As a first step, we consider the time growth of the size of the spin-glass domains, ξ. Excellent experimental measurements of this growth, as characterized by the so-called dynamic exponent, are now possible in films. These improved experimental studies show that the dynamic exponent is significantly larger than anticipated by previous experiments and simulations. Our new computation of the dynamic exponent finds a mild dependence on ξ. A modest extrapolation to ξ similar to the thickness of the experimental films produces a dynamic exponent in fair agreement with [Q. Zhai et al., Phys. Rev. B 95, 054304 (2017)].

Glassy dynamics has long been recognized as having a time-reparametrization (almost) invariance, physically related to the diverging susceptibility of the relaxation timescale of these systems with respect to perturbations, such as shear. Zero temperature entropy also appears naturally, once one considers the generator of the dynamics, as a consequence of the multiplicity of metastable states. The developments around the SYK model offer the hope importing some ideas from the Field Theory community.

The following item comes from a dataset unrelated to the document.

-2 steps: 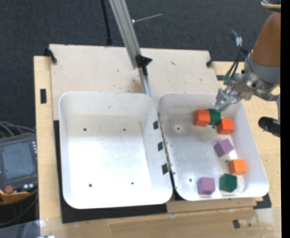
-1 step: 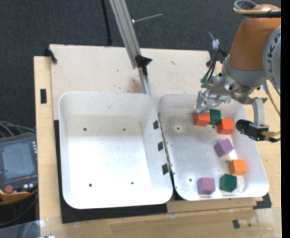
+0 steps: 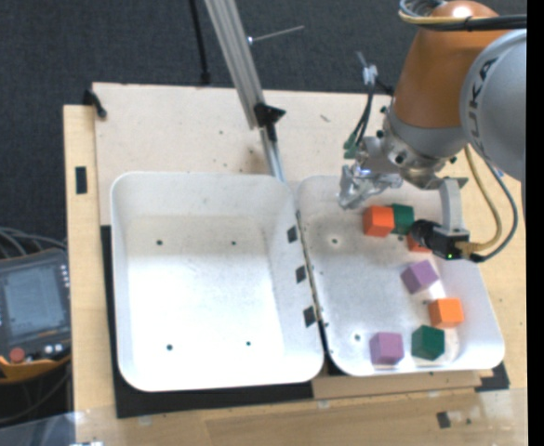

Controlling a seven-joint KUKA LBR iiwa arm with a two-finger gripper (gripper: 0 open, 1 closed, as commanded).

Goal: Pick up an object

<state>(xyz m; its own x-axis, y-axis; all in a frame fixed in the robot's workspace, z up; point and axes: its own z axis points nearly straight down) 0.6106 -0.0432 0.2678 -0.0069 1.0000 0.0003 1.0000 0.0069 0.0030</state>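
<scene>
Orange and green blocks sit side by side in the right bin [image 3: 346, 342], at about 12 o'clock within it: the orange block [image 3: 378, 221] touches the green block [image 3: 402, 216] at its 3 o'clock. The gripper [image 3: 357, 190] hangs over the bin's far-left corner, with the orange block just beside it at roughly 4 o'clock; no block sits between the metal fingers, and whether they stand apart or together cannot be told from this slant. A small orange-red piece [image 3: 418, 242] shows at 5 o'clock from the green block, partly hidden by a black fitting [image 3: 439, 237]. Further toward 6 o'clock lie a purple block [image 3: 419, 276], another orange block [image 3: 446, 312], a dark green block [image 3: 428, 342] and a second purple block [image 3: 386, 347]. The left bin [image 3: 206, 277] lies at 9 o'clock of the right one.
</scene>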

Swap algorithms can shift the glass transition to lower temperatures, a recent unexplained observation constraining the nature of this phenomenon. Here we show that swap dynamics is governed by an effective potential describing both particle interactions as well as their ability to change size. Requiring its stability is more demanding than for the potential energy alone. This result implies that stable configurations appear at lower energies with swap dynamics, and thus at lower temperatures when the liquid is cooled. We test these predictions numerically and discuss the implications of our findings for the glass transition. These results are extended to the case of hard spheres where swap is argued to destroy metastable states of the free energy coarse grained on vibrational timescales. Our analysis unravels the soft elastic modes responsible for the speed-up induced by swap, and allows us to predict the structure and the vibrational properties of glass configurations reachable with swap. In particular, for continuously polydisperse systems we predict the jamming transition to be dramatically altered, as we confirm numerically. A surprising practical outcome of our analysis is a new algorithm that generates ultrastable glasses by a simple descent in an appropriate effective potential.

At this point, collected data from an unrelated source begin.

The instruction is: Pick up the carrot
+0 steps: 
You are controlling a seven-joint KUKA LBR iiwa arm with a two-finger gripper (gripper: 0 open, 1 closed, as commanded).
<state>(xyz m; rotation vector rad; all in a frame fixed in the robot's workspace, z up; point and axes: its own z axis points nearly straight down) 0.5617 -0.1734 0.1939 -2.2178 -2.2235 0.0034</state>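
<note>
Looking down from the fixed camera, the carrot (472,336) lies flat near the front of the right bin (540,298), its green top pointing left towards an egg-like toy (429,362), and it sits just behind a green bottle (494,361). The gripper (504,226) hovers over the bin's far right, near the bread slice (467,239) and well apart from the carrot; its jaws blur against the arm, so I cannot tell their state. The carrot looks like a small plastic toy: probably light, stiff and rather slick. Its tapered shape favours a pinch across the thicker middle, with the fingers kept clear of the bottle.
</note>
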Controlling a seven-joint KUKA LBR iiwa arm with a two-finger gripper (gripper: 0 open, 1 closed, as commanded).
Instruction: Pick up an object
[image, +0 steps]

Many liquids become extremely sluggish upon supercooling. One explanation -- inspired by RSB -- is that an entropy crisis associated with the rarefaction of available states at the Kauzmann temperature makes it increasingly arduous to reach equilibrium. In practice, this gives rise to a glass ceiling temperature, below which equilibration is out of experimental reach. Using a specialized Monte Carlo algorithm, we have recently managed to break the glass ceiling for various model glass formers. In three dimensions, this methodological advance reinforces the relevance of an entropy crisis for understanding glass formation, with a much more precise measure of configurational entropy than previously possible. In two dimensions, by contrast, the results suggest that a Kauzmann temperature sits right at zero temperature. This finding calls for a theoretical explanation and for investigations regarding putative connections with the peculiar dynamics of these liquids.

It was understood long ago that the spin-glass phase is characterised by some "amorphous magnetic order" that cannot be revealed by the linear susceptibility, but that leads to a diverging cubic (and higher order) static susceptibilities. Supercooled liquids are also thought to be made of a (transient) mosaic of small "glassites" where some amorphous order has set in. Correspondingly, non linear susceptibilities should reveal such order at non-zero frequencies. This is indeed borne out by a recent series of dielectric experiments in Saclay and in Augsburg, which broadly confirm the existence of randomly frozen clusters of dipoles, of larger and larger sizes when temperature is decreased. This is in line with thermodynamical theories of the glass transition, such as the RFOT.